A Journey Through Golf with Tiger Woods

by Tom Callahan

Pub Date: April 1st, 2003
ISBN: 0-609-60943-2
Publisher: Crown

Golf Digest columnist Callahan takes an unfocused dip into the world of professional golf, intending to use Tiger Woods as his lodestone.

His narrative, however, is too unbridled to have a central character. Nothing original will be gleaned from these pages as pertains to Woods, who continues to be a pleasant and graceful cipher. Callahan’s report that Tiger is a naturally gifted golfer who works hard at his game to achieve a thrilling level of control over the ball is not late-breaking news. Woods’s coach, Butch Harmon, may say, “Golf’s a fickle game . . . even the great ones find it, lose it, find it again, lose it again,” but Woods has pretty much found and held his game. Callahan tries to get some mileage out of the father-son theme that has developed of late among golfers—Tiger and his dad, the Duvals, the Harmons, the Nicklauses, the not-so-recent Morrises, even Michael and James Jordan make it into the picture—but this doesn’t really lead anywhere other than some mildly interesting human-interest material. Mostly noticeable here are the qualities Woods doesn’t have.
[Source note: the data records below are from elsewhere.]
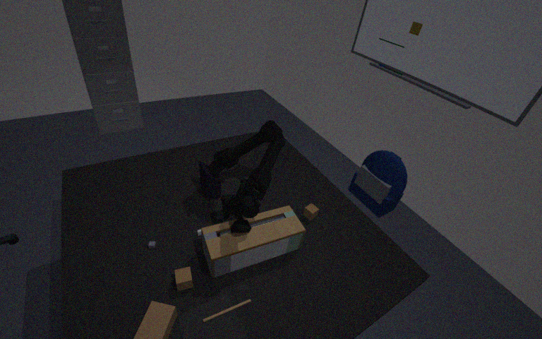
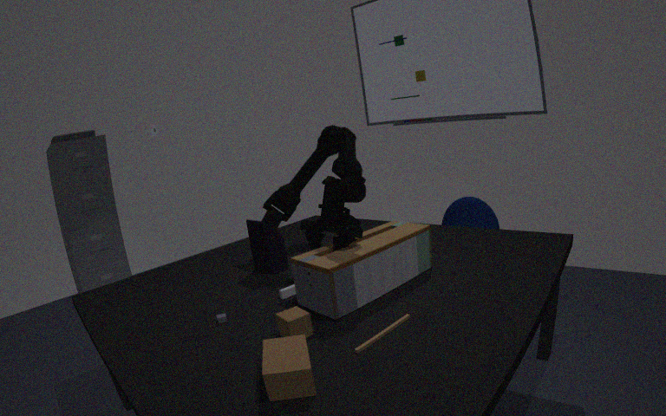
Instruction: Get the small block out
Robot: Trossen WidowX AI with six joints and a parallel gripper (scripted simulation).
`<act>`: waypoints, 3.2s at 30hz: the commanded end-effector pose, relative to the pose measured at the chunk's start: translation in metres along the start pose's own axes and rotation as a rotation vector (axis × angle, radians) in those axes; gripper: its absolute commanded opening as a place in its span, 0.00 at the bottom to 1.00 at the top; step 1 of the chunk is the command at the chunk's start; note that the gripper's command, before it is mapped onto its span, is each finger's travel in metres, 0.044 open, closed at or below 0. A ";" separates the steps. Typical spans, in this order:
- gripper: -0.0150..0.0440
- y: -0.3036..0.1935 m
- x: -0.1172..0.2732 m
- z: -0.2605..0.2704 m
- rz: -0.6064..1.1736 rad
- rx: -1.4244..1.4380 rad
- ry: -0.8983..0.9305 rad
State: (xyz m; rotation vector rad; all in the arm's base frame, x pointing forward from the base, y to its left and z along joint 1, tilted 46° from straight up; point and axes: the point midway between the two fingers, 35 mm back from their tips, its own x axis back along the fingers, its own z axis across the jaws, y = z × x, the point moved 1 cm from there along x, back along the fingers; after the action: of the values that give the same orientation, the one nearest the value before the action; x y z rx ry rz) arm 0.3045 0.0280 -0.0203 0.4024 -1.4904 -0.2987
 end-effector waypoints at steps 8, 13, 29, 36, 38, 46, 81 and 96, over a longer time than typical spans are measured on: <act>0.93 -0.030 -0.012 0.002 0.005 0.001 0.009; 0.93 -0.040 -0.016 0.002 0.006 0.001 0.009; 0.89 -0.057 0.044 -0.001 0.004 -0.032 -0.010; 0.74 -0.070 0.043 0.005 -0.071 -0.724 -0.034; 0.74 -0.074 0.042 0.007 -0.099 -0.941 -0.033; 0.74 -0.088 0.039 0.019 -0.220 -1.758 0.033; 0.74 -0.111 0.038 0.038 -0.433 -3.566 0.627; 0.74 -0.118 0.039 0.046 -0.332 -4.209 1.282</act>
State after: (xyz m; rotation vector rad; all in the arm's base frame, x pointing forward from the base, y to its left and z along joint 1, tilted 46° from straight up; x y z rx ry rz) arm 0.2785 -0.0954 -0.0308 2.0719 -1.3532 2.2510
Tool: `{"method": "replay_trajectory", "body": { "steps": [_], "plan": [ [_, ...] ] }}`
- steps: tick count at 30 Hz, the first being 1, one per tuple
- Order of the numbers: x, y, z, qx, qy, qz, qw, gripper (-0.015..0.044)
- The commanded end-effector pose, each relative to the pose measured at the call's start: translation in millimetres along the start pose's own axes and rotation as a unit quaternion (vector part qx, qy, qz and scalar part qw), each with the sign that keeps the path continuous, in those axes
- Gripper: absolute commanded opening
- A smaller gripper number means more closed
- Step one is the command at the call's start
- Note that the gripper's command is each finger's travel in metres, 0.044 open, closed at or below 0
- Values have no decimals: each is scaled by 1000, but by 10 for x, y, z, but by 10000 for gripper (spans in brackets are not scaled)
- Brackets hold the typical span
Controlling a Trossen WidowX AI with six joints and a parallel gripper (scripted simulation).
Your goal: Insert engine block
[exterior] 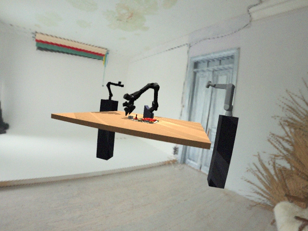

He lacks a sense of humor, at least in public; while Jasper Parnevik has the wit to say that golf is “a very strange game to have as a job,” Woods bristles that “second sucks, and third is worse.” He’ll never make it into golf’s long line of endearing eccentrics like John Daly (of whom Callahan remarks, “Though John thought [his fiancée] was twenty-nine and single, she was actually thirty-nine and married. This represented a pretty good capsule of his grasp on things”). And in dealing with Augusta National’s moronic traditions, Wood could use some of the ethical mettle Lee Trevino displayed in the 1970s. Highlighting the golfer’s faults is clearly unintentional, since Callahan is obviously a fan, but it’s typical of the author’s failure to control his material.

Whatever Callahan is driving at here, it remains a mystery.